Nobody is entirely to blame. But everybody is a little bit to blame. And that means everybody has something to fix.

To every driver on these roads, this city is your responsibility. The shikara walla whose season depends on tourists reaching the ghat without frustration. The family that drove fourteen hours to see Dal Lake now sitting in a jam wondering if it was worth it. Their experience is in your hands every time you sit behind a wheel. Slow down near tourist spots. Park where you are supposed to park. Stop treating your horn as a first response rather than a last resort.

To our visitors, please understand that these roads are also how a nurse reaches a patient and how a schoolchild gets home. When you stop mid-lane to take a photograph you are sitting inside someone’s ordinary day. Travel with that awareness.

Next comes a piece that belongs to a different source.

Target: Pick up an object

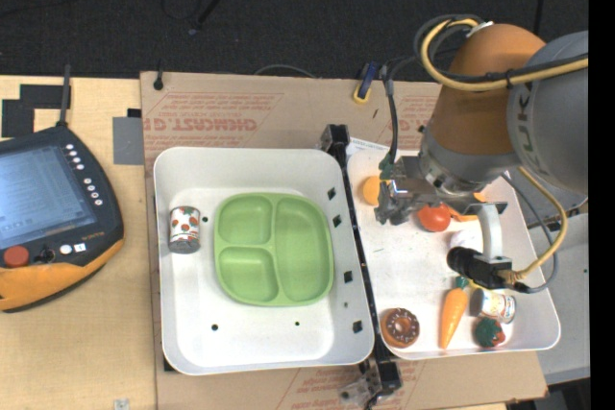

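Note:
My gripper (392, 209) hangs low over the back left part of the right bin (404, 272), under the orange-banded wrist. Just left of it lies an orange fruit (370, 189). A red tomato (433, 218) sits right beside it on the right. Nearer the front lie a chocolate donut (400, 326), a carrot (453, 314), a small white can (497, 305) and a red and green strawberry (490, 332). Nothing shows between the fingers.
The left bin (187, 312) holds a green divided plate (273, 248) and a small spotted can (184, 229) by its left wall. A teach pendant (53, 206) lies on the bench at far left. A black divider (352, 245) runs between the bins.

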### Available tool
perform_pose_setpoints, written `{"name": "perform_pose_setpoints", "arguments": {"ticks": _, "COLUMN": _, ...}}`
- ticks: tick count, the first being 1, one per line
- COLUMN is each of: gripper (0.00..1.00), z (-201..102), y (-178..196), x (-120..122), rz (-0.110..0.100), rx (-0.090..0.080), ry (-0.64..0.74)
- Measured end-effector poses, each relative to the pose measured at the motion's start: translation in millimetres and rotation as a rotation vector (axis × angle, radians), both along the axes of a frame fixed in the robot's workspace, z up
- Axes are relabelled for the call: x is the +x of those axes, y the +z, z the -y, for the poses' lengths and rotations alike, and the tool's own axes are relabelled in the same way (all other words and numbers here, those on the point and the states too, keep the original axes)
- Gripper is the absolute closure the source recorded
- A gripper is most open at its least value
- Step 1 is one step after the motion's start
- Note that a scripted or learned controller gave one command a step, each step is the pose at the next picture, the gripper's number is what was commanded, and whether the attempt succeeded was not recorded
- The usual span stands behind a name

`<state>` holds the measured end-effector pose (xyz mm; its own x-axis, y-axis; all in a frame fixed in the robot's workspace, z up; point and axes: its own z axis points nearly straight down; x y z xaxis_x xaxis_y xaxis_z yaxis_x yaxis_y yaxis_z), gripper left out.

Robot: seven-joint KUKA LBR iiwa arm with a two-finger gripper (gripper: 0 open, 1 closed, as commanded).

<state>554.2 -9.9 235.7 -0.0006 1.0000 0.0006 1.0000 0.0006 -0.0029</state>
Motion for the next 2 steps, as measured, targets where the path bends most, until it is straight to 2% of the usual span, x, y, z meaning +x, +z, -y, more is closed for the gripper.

To the traffic police, the appeal is direct. Peak tourist hours do not end at sunset. The Boulevard fills in the evening, dinner cruises return after dark, night markets run late. Yet this is precisely when visible presence thins and unmanaged hours begin. Extend your active hours. Put personnel at the bottlenecks everyone who drives this city can already name. Tow wrongly parked vehicles consistently, not occasionally. When a tourist sees an officer standing alert at nine in the evening, something shifts in how they behave.

A tourist who travels from Lal Chowk to Nishat without losing patience comes home and describes Kashmir differently. That word of mouth is worth more than any promotional campaign. Equally, a Srinagar resident who commutes without daily exhaustion carries a different kind of pride in their city.

Srinagar is shining this summer. Let its roads shine too.